◆ **TASK DESCRIPTION**
The complete set of records should be given again verbatim.

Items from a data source

= = = = = = =

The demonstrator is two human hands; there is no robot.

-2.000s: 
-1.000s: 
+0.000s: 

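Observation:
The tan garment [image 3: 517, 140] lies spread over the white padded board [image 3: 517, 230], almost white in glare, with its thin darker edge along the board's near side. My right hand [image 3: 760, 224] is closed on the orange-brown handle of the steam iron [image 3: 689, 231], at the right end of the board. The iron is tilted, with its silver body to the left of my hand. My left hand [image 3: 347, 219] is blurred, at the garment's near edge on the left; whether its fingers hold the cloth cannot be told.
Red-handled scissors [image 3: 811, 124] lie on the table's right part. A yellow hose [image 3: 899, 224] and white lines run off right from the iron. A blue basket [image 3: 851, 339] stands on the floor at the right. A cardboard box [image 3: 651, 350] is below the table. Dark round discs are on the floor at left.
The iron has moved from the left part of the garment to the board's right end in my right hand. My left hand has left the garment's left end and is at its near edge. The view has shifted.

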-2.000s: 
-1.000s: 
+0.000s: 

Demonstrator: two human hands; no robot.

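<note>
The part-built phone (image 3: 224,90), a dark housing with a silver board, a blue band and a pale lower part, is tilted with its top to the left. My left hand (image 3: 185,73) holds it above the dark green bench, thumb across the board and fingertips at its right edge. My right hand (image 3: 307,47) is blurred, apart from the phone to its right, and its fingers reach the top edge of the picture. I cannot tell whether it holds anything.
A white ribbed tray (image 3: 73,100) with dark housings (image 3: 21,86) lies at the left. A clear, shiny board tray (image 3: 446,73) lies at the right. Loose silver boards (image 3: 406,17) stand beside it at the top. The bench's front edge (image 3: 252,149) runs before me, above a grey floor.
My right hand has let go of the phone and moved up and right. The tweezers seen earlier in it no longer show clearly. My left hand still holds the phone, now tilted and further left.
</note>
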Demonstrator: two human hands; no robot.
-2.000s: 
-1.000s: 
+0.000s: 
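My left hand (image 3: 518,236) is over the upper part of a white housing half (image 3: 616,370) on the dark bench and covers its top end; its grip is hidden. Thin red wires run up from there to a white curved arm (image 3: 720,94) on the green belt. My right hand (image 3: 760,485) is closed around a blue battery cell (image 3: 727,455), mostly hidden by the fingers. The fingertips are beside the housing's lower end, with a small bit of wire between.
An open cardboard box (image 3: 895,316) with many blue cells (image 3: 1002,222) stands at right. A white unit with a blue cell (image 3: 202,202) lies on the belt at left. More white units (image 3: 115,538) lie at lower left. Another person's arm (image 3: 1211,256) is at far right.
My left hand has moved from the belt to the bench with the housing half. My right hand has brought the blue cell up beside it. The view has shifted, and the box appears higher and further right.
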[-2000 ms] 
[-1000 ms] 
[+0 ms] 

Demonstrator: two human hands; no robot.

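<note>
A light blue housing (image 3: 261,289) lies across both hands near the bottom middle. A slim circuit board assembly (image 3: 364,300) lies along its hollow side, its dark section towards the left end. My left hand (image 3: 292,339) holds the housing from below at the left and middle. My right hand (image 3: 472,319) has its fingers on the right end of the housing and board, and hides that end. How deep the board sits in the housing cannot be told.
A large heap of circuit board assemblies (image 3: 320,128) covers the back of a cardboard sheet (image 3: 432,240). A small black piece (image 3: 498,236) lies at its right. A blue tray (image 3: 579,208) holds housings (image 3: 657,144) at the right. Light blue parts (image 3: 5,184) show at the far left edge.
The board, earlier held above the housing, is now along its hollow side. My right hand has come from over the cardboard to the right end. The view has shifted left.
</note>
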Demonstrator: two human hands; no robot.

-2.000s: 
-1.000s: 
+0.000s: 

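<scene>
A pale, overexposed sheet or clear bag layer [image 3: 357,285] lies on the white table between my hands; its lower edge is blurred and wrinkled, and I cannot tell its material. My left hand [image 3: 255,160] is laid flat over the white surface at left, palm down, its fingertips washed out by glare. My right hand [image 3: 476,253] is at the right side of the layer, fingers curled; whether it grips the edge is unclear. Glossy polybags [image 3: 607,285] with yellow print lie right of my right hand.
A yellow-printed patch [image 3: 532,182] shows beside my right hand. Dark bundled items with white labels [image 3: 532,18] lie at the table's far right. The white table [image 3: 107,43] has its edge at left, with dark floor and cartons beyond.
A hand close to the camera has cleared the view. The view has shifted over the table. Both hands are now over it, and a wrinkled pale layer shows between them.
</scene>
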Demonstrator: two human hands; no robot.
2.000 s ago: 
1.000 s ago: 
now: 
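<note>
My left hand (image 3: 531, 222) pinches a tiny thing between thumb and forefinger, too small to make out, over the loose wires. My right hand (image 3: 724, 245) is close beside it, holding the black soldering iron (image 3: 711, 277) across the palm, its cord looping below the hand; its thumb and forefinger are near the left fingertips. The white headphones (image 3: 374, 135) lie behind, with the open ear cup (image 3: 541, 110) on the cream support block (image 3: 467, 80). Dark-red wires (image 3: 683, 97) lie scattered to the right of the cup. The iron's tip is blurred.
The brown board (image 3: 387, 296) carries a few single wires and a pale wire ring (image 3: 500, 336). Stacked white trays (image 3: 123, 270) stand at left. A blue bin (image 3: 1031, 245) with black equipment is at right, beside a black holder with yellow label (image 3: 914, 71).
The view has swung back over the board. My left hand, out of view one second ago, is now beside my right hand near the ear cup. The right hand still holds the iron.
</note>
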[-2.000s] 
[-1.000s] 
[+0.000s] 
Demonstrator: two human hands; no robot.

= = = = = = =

◆ **WRITTEN ANSWER**
The demonstrator is two human hands; there is no robot.

-2.000s: 
-1.000s: 
+0.000s: 

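Observation:
The tan garment [image 3: 517, 140] lies spread over the white padded board [image 3: 517, 230], almost white in glare, with its thin darker edge along the board's near side. My right hand [image 3: 760, 224] is closed on the orange-brown handle of the steam iron [image 3: 689, 231], at the right end of the board. The iron is tilted, with its silver body to the left of my hand. My left hand [image 3: 347, 219] is blurred, at the garment's near edge on the left; whether its fingers hold the cloth cannot be told.
Red-handled scissors [image 3: 811, 124] lie on the table's right part. A yellow hose [image 3: 899, 224] and white lines run off right from the iron. A blue basket [image 3: 851, 339] stands on the floor at the right. A cardboard box [image 3: 651, 350] is below the table. Dark round discs are on the floor at left.
The iron has moved from the left part of the garment to the board's right end in my right hand. My left hand has left the garment's left end and is at its near edge. The view has shifted.
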
-2.000s: 
-1.000s: 
+0.000s: 

Demonstrator: two human hands; no robot.

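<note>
The part-built phone (image 3: 224,90), a dark housing with a silver board, a blue band and a pale lower part, is tilted with its top to the left. My left hand (image 3: 185,73) holds it above the dark green bench, thumb across the board and fingertips at its right edge. My right hand (image 3: 307,47) is blurred, apart from the phone to its right, and its fingers reach the top edge of the picture. I cannot tell whether it holds anything.
A white ribbed tray (image 3: 73,100) with dark housings (image 3: 21,86) lies at the left. A clear, shiny board tray (image 3: 446,73) lies at the right. Loose silver boards (image 3: 406,17) stand beside it at the top. The bench's front edge (image 3: 252,149) runs before me, above a grey floor.
My right hand has let go of the phone and moved up and right. The tweezers seen earlier in it no longer show clearly. My left hand still holds the phone, now tilted and further left.
</note>
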Demonstrator: two human hands; no robot.
-2.000s: 
-1.000s: 
+0.000s: 
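My left hand (image 3: 518,236) is over the upper part of a white housing half (image 3: 616,370) on the dark bench and covers its top end; its grip is hidden. Thin red wires run up from there to a white curved arm (image 3: 720,94) on the green belt. My right hand (image 3: 760,485) is closed around a blue battery cell (image 3: 727,455), mostly hidden by the fingers. The fingertips are beside the housing's lower end, with a small bit of wire between.
An open cardboard box (image 3: 895,316) with many blue cells (image 3: 1002,222) stands at right. A white unit with a blue cell (image 3: 202,202) lies on the belt at left. More white units (image 3: 115,538) lie at lower left. Another person's arm (image 3: 1211,256) is at far right.
My left hand has moved from the belt to the bench with the housing half. My right hand has brought the blue cell up beside it. The view has shifted, and the box appears higher and further right.
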[-2000 ms] 
[-1000 ms] 
[+0 ms] 

Demonstrator: two human hands; no robot.

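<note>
A light blue housing (image 3: 261,289) lies across both hands near the bottom middle. A slim circuit board assembly (image 3: 364,300) lies along its hollow side, its dark section towards the left end. My left hand (image 3: 292,339) holds the housing from below at the left and middle. My right hand (image 3: 472,319) has its fingers on the right end of the housing and board, and hides that end. How deep the board sits in the housing cannot be told.
A large heap of circuit board assemblies (image 3: 320,128) covers the back of a cardboard sheet (image 3: 432,240). A small black piece (image 3: 498,236) lies at its right. A blue tray (image 3: 579,208) holds housings (image 3: 657,144) at the right. Light blue parts (image 3: 5,184) show at the far left edge.
The board, earlier held above the housing, is now along its hollow side. My right hand has come from over the cardboard to the right end. The view has shifted left.
</note>
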Demonstrator: two human hands; no robot.

-2.000s: 
-1.000s: 
+0.000s: 

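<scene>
A pale, overexposed sheet or clear bag layer [image 3: 357,285] lies on the white table between my hands; its lower edge is blurred and wrinkled, and I cannot tell its material. My left hand [image 3: 255,160] is laid flat over the white surface at left, palm down, its fingertips washed out by glare. My right hand [image 3: 476,253] is at the right side of the layer, fingers curled; whether it grips the edge is unclear. Glossy polybags [image 3: 607,285] with yellow print lie right of my right hand.
A yellow-printed patch [image 3: 532,182] shows beside my right hand. Dark bundled items with white labels [image 3: 532,18] lie at the table's far right. The white table [image 3: 107,43] has its edge at left, with dark floor and cartons beyond.
A hand close to the camera has cleared the view. The view has shifted over the table. Both hands are now over it, and a wrinkled pale layer shows between them.
</scene>
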Demonstrator: two human hands; no robot.
2.000 s ago: 
1.000 s ago: 
now: 
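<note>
My left hand (image 3: 531, 222) pinches a tiny thing between thumb and forefinger, too small to make out, over the loose wires. My right hand (image 3: 724, 245) is close beside it, holding the black soldering iron (image 3: 711, 277) across the palm, its cord looping below the hand; its thumb and forefinger are near the left fingertips. The white headphones (image 3: 374, 135) lie behind, with the open ear cup (image 3: 541, 110) on the cream support block (image 3: 467, 80). Dark-red wires (image 3: 683, 97) lie scattered to the right of the cup. The iron's tip is blurred.
The brown board (image 3: 387, 296) carries a few single wires and a pale wire ring (image 3: 500, 336). Stacked white trays (image 3: 123, 270) stand at left. A blue bin (image 3: 1031, 245) with black equipment is at right, beside a black holder with yellow label (image 3: 914, 71).
The view has swung back over the board. My left hand, out of view one second ago, is now beside my right hand near the ear cup. The right hand still holds the iron.
</note>
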[-2.000s] 
[-1.000s] 
[+0.000s] 
Demonstrator: two human hands; no robot.

The exercise contains nothing more.